Just south of South Pass City, Wyoming. That’s where I’m supposed to be right now. That is, at least according to a now defunct spreadsheet of trail logistics that could have only been described as “complicated.” It’s not a place of any particular importance, merely a small dot on the Continental Divide Trail that is connected by millions of other small, insignificant dots. It’s only significance is that it’s both the place I should be and the place I wish I was.

Over a thousand miles away from what I imagine is an arid, windy place on the northern edge of the Great Divide Basin, life here in Seattle has ticked by in a state of suspended animation—a mixture of nostalgia for the world that was, and depending on the day, either excitement or apprehension for the world that has slowly emerged to take its place. Having spread like wildfire across the globe these past few months, there’s hardly anything that has escaped the impact of the novel coronavirus and our plans to thru-hike the Continental Divide Trail weren’t spared either.
Our planned April start date for a northbound hike came and went as the U.S. braced for the worst of the pandemic and May saw the return of only the faintest glimmers of optimism. But as June fast approaches, those hopeful signs continue to grow little by precious little and as with most things worth doing, waiting for perfect circumstances is rarely an available option. With that—planning for the worst and hoping for the best—Em and I are taking the leap and preparing to start a southbound thru-hike of the CDT in a few short weeks.
Uncertain. That seems to be the word du jour. Every day. Not a new concept, of course, but it sure went from background singer to lead vocalist in the music of all our minds awfully quick. Maybe it was a notion that we should have been paying more attention to all along.

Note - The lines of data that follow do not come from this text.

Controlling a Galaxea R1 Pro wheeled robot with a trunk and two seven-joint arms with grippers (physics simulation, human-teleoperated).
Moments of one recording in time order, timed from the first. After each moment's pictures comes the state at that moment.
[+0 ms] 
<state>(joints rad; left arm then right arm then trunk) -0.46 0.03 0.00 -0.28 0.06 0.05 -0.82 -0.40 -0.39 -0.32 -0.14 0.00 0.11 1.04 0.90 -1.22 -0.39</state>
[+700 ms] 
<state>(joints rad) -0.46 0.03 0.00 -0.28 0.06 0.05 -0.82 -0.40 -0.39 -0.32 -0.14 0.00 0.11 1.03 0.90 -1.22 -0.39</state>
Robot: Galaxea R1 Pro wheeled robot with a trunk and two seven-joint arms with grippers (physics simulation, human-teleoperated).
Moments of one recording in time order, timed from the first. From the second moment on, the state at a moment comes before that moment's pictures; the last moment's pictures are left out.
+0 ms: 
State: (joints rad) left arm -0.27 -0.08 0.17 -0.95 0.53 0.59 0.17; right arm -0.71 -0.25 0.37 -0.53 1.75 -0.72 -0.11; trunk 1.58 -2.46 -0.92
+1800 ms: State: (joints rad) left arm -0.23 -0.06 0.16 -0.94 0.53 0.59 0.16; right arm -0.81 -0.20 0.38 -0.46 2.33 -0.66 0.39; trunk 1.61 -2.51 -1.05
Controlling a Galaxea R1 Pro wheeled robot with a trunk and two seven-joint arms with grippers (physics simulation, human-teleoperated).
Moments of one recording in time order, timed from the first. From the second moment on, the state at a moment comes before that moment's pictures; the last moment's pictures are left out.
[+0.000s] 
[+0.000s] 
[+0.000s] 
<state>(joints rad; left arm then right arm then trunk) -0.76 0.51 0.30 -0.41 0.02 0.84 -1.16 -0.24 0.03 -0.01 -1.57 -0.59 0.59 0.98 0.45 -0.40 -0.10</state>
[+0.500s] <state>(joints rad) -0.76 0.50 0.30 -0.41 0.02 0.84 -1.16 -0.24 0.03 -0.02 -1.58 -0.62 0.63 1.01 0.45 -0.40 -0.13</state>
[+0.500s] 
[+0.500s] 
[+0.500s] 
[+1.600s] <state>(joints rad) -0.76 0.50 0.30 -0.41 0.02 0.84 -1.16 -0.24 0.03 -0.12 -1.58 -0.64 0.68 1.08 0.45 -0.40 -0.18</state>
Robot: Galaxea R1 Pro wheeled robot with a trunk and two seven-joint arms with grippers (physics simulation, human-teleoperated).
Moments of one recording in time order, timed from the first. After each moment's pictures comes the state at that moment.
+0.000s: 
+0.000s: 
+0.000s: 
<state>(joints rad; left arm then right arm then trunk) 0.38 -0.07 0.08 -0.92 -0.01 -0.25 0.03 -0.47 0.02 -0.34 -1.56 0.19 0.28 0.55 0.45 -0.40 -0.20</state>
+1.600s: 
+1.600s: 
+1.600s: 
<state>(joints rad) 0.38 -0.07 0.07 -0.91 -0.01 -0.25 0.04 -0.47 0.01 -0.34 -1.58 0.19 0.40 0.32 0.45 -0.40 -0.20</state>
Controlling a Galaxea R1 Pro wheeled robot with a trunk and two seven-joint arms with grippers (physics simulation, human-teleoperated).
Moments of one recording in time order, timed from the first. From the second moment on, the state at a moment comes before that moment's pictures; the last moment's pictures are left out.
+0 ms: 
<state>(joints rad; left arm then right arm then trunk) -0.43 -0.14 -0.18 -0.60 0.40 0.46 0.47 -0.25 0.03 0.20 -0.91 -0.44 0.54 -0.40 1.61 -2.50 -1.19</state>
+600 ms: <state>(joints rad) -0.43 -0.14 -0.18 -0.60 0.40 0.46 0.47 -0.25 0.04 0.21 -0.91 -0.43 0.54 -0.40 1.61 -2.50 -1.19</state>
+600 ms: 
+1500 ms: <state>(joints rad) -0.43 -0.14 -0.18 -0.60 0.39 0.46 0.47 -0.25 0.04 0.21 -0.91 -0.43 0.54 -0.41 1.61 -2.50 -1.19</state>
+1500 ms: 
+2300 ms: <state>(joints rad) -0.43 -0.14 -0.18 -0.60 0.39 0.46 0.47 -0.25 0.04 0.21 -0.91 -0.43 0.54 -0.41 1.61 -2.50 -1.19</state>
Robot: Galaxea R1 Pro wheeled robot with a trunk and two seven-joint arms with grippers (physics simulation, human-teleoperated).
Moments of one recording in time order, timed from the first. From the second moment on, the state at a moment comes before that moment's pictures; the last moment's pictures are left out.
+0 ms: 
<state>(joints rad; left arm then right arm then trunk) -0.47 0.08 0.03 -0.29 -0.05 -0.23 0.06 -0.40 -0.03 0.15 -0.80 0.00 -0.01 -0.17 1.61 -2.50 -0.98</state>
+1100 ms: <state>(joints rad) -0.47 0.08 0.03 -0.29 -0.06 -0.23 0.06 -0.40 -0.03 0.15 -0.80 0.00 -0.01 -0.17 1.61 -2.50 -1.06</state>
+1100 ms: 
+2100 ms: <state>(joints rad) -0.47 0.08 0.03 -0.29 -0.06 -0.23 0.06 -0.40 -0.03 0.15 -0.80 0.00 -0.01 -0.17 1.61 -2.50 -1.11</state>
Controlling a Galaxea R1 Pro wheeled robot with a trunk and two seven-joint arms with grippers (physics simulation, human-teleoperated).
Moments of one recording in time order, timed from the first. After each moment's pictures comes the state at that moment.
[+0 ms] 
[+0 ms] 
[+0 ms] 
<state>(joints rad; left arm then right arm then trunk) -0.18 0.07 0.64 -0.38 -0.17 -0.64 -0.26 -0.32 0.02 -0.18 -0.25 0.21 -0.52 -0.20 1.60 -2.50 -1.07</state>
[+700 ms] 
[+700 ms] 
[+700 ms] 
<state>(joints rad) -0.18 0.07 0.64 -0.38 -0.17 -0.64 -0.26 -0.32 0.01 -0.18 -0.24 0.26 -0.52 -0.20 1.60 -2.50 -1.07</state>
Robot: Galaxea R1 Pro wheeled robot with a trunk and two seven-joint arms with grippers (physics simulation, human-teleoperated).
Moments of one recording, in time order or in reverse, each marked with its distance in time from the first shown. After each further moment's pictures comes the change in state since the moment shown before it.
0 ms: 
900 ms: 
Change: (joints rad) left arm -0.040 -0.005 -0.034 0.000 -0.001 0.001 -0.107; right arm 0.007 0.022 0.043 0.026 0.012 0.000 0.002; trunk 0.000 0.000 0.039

As the son of a dad who didn’t live to see his 60th birthday, it’s rare that I’m caught napping on the idea that nothing in life is a certainty.
Even in the best of times, thru-hiking long trails is no different. So much of its success or failure hangs by the thinnest of threads, with injury, illness, snowpack, and forest fires just to name a few of the sharp objects waiting to sever that thread at any moment. Under normal circumstances, all of those qualify as acceptable risks on an endeavor that is usually bookended by the relative certainty of leaving and then returning to a world and a home that is safe. Comfortable. Predictable. The advent of the coronavirus pandemic has challenged those bookends. What we’ll leave behind when we first set foot on the trail on June 12th is as uncertain as what we’ll come home to. And yet, as unnerving as all that may sound, there’s comfort in realizing that that uncertainty is nothing new. It’s been with us all along. It’s just become impossible to ignore.
Finding a way to embrace the things we love—at least until we can safely embrace the ones we love—is good medicine. Pouring over spreadsheets of food resupply logistics isn’t quite my idea of embracing my love of hiking—ok, I’ll come clean, I actually love the spreadsheets—but it keeps me mentally close to something I’ve always held dear. So have the series of 20-mile urban “hikes” this spring that became the makeshift substitute for being out on the actual trail. If nothing else, it’s reminded me of how much walking on pavement sucks and also that those shin splint exercises are probably worth doing after all.
Pretty soon, a basement corner’s worth of trail food will be stuffed into resupply boxes and shipped off to points along the trail and all of our worldly belongings and cares will fit neatly into our backpacks before its time to hop in the car and drive out to the trail. After that, it’s only walking.